I 100% disagree with your premise. LLMs are guessing at the correct response in both correct and incorrect answers, but that is not the same as humans making experimental errors. It is more like human BS, or making illogical guesses at an answer. When we make errors in experiments, it is for a number of reasons, but guessing is not one. I don't even think it is similar to making correlation errors, or even extrapolation errors, as we can quickly check on LLM output, whereas extrapolations, almost by definition, have no data in the extrapolation regime to rely on.
Human BS is based on a lack of facts and poor logic. Politicians seem to be particularly prone to this, but probably, IRL, no more prone to this than most people, just that they are outspoken in public for all to see. Groupthink can lead in the same direction, as can following the thoughts of cult leaders. LLMs using statistical word and sentence prediction work similarly, IMO. However, when we do science or math, we don't do this. Experiments are designed with controls. Conclusions are drawn based on results. Discussions of the results, if speculative, are accepted as being beyond the data and are to be taken with skepticism. Math requires attention to the correct manipulations of symbols, not guessing at answers like young children.
Therefore, to be better, LLMs need to have different architectures. We can reduce hallucinations and improve accuracy, but I fear that unless we can add true understanding, their hallucinations may be as difficult to control as human dreaming, where we accept strange situations and actions that we would not IRL. This may require *ahem* consciousness, of some [limited?] sort. Enough to be able to work through possible guesses and strip out bad answers, and to work through logical chains without the same problems afflicting philosophers. [How does philosophy, with its attention to logic, arrive at different answers to teh same question?] The mixture of Experts models being tried in one way to improve accuracy, but I think just a palliative, rather like random forest decision trees. Understanding a mechanism to think through problems and how to solve them requires a different approach, and possibly an architecture that mimics the human thought processes of experts. When LLMs provide bogus citations, it implies that these are decorative and not actually used to extract information. Even ones that do provide real citations, they do not always make the correct determination of what the source says.
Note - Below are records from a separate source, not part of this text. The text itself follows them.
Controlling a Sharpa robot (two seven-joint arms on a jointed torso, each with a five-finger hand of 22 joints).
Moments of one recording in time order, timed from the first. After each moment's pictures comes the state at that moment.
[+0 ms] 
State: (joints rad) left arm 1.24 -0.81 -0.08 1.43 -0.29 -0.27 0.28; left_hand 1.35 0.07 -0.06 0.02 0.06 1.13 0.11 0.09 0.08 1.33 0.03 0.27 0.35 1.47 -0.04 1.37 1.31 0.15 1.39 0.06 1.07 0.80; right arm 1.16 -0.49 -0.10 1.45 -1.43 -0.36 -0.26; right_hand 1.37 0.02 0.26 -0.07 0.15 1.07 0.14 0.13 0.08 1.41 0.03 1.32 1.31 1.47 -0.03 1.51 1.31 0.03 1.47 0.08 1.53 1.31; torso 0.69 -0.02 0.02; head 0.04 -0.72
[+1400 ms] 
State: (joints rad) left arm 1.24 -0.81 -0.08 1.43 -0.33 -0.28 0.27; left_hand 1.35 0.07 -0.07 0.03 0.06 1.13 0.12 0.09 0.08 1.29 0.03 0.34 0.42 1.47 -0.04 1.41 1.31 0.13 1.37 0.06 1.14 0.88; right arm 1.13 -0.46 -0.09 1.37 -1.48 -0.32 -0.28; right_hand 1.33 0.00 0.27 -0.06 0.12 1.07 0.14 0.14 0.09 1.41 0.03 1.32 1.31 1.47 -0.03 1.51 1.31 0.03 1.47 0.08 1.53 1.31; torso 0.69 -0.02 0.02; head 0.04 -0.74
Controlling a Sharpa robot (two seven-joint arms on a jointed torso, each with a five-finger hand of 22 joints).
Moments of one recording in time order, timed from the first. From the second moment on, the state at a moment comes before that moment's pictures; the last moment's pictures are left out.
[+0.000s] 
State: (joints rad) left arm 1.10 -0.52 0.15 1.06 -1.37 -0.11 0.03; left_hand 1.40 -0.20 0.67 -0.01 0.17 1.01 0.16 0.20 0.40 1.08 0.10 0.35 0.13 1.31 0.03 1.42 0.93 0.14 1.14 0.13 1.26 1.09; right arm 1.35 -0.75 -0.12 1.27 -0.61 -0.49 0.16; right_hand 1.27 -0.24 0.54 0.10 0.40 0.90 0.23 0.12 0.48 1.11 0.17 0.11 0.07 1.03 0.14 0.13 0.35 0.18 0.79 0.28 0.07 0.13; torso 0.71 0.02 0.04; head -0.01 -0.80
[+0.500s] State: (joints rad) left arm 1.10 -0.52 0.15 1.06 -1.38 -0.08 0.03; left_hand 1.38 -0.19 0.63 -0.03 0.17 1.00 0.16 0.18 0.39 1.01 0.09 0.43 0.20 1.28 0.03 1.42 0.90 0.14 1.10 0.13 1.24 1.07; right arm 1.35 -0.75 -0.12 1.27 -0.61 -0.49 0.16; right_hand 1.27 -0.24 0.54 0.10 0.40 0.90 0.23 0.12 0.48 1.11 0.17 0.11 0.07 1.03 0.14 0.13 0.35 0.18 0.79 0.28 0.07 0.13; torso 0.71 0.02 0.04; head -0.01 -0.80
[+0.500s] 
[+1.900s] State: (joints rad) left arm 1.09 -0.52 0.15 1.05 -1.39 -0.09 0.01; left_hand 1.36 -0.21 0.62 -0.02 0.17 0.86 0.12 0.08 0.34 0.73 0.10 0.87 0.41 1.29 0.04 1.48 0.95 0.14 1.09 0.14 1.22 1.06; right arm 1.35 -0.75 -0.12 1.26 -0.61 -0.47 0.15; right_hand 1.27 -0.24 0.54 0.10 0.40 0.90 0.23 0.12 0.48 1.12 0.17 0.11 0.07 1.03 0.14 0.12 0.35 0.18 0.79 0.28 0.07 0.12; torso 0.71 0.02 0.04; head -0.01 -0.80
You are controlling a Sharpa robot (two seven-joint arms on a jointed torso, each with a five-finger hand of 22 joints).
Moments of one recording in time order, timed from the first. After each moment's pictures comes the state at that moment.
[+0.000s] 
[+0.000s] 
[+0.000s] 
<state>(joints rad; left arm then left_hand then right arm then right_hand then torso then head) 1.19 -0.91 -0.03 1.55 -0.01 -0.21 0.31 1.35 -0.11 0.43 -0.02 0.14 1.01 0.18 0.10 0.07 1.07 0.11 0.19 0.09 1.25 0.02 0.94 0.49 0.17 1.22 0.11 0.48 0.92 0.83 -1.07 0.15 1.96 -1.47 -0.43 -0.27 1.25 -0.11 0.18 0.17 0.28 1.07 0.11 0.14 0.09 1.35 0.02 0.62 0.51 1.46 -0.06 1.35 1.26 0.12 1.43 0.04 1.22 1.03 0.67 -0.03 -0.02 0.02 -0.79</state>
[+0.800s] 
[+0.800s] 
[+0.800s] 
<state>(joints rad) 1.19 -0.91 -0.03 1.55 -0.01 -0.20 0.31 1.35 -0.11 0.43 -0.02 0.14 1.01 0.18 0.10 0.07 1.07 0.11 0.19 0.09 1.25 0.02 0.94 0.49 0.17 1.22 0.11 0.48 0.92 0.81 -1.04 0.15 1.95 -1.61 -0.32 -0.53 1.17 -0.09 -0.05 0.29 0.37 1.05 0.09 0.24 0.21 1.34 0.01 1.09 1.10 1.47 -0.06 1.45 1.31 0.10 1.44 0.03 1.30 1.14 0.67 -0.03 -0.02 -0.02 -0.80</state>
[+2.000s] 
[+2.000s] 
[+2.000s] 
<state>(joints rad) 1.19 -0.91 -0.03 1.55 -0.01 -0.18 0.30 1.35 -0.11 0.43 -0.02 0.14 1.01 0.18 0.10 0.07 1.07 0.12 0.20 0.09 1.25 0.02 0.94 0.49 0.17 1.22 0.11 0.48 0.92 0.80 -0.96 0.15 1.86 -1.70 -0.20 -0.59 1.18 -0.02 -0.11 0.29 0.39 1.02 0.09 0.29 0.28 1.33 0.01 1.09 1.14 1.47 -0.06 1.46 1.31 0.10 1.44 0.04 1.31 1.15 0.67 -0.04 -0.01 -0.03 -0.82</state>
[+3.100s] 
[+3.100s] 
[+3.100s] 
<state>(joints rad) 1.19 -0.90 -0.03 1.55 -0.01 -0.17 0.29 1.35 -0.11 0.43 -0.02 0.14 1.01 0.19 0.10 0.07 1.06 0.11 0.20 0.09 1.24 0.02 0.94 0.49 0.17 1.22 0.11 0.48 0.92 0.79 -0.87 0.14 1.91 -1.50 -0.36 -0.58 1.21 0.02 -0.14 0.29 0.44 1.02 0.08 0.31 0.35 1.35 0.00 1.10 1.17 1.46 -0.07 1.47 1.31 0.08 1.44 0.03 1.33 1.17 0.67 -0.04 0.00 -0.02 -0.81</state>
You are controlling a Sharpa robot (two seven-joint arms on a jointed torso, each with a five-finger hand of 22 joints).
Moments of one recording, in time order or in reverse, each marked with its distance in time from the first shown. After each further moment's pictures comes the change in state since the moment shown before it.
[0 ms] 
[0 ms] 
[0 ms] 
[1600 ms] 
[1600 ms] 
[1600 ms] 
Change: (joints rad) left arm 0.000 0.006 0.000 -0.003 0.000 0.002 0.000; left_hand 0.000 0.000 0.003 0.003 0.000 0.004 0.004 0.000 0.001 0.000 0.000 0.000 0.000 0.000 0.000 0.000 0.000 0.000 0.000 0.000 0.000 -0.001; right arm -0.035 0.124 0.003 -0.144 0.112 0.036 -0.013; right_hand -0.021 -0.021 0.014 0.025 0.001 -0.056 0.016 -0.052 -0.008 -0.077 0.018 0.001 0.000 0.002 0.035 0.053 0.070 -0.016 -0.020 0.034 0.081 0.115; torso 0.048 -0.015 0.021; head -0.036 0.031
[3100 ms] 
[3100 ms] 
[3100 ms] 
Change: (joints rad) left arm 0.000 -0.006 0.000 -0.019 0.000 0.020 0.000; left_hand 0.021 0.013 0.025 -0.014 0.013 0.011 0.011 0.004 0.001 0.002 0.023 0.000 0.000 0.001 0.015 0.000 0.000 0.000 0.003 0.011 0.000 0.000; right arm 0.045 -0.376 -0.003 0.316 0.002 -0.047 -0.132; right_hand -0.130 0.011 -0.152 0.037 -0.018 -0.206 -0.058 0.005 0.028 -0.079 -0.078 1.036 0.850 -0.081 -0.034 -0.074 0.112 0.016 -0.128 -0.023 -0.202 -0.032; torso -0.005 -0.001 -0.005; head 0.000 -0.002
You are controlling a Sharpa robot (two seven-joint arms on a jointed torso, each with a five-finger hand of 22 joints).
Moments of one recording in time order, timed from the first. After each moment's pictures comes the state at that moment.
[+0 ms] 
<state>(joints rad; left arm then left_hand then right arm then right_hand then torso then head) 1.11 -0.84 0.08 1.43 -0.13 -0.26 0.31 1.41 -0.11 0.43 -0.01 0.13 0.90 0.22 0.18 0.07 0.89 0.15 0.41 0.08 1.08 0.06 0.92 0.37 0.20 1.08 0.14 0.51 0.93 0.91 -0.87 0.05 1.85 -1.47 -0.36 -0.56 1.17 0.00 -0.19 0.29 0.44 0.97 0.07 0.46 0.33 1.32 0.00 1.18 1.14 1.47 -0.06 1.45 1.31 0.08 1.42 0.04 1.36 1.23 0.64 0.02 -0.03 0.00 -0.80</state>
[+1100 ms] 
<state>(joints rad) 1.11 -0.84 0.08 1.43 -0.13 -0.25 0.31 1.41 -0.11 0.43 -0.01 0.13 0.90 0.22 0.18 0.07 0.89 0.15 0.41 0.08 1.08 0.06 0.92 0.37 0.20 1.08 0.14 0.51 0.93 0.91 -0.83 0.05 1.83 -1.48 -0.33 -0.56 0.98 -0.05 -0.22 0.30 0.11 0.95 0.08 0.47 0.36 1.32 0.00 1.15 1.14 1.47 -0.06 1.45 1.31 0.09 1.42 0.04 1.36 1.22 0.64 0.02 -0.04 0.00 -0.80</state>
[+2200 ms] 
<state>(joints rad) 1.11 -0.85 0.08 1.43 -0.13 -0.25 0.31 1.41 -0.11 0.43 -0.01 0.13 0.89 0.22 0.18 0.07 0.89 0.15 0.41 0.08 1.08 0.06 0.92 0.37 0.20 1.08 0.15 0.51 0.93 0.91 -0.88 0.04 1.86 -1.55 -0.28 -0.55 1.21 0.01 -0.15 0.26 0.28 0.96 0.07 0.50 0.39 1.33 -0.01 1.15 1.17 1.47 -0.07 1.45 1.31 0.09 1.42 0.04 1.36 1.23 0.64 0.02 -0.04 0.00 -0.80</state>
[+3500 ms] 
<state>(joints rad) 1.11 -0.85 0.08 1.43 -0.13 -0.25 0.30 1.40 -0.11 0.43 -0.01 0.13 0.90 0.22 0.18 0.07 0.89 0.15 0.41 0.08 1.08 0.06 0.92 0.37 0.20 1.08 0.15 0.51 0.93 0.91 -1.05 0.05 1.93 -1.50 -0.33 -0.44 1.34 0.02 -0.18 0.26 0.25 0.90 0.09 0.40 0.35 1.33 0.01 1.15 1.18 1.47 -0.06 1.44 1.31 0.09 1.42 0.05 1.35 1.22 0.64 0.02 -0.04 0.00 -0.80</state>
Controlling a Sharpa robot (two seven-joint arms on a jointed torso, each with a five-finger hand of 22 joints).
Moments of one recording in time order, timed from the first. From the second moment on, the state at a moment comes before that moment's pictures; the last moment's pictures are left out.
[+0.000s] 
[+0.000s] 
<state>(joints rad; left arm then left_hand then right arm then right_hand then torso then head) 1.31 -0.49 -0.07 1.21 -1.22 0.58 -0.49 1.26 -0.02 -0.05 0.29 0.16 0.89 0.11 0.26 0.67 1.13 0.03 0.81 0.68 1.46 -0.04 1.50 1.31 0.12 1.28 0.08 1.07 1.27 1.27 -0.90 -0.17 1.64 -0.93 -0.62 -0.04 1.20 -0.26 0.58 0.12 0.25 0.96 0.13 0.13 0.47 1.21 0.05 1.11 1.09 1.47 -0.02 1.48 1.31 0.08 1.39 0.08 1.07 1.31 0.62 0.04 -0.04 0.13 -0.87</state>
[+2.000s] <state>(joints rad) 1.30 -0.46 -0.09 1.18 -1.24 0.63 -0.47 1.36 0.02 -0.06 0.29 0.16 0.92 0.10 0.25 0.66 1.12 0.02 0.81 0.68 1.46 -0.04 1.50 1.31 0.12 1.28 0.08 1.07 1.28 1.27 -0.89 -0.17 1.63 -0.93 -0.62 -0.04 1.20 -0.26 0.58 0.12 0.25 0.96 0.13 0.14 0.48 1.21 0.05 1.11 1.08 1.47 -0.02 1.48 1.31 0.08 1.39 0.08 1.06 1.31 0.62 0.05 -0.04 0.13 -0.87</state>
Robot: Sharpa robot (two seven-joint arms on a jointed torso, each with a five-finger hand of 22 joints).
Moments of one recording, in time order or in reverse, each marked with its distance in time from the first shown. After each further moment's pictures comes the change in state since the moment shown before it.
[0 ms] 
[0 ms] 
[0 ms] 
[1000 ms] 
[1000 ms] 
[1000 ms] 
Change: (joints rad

In some ways, Doug Lenat's Cyc was a theoretically better way to create an AI, but it fell apart under the weight of its many pieces of data objects. My interpretation is that AIs must have teh ability to store knowledge, algorithms for extracting and using this knowledge from sources and new data, and then apply the LLMs in the role of an interface to convey the answers. Having a BS machine, operating more like Kahneman's System 1 (fast) thinking, is not the way to go if we want AIs to be more than glib answering machines.
What we have here with respect to the LLMs is something like an incommensurability problem - we, humans, do terrible violence to the facts by compressing things into narratives and the algorithms do terrible violence (is it really anything like as bad as humans? I’m not sure) by compressing everything into token prediction.
But humans for sure do the hallucination thing too all the time! And they’re mostly pretty unaware of it or play it down when it happens.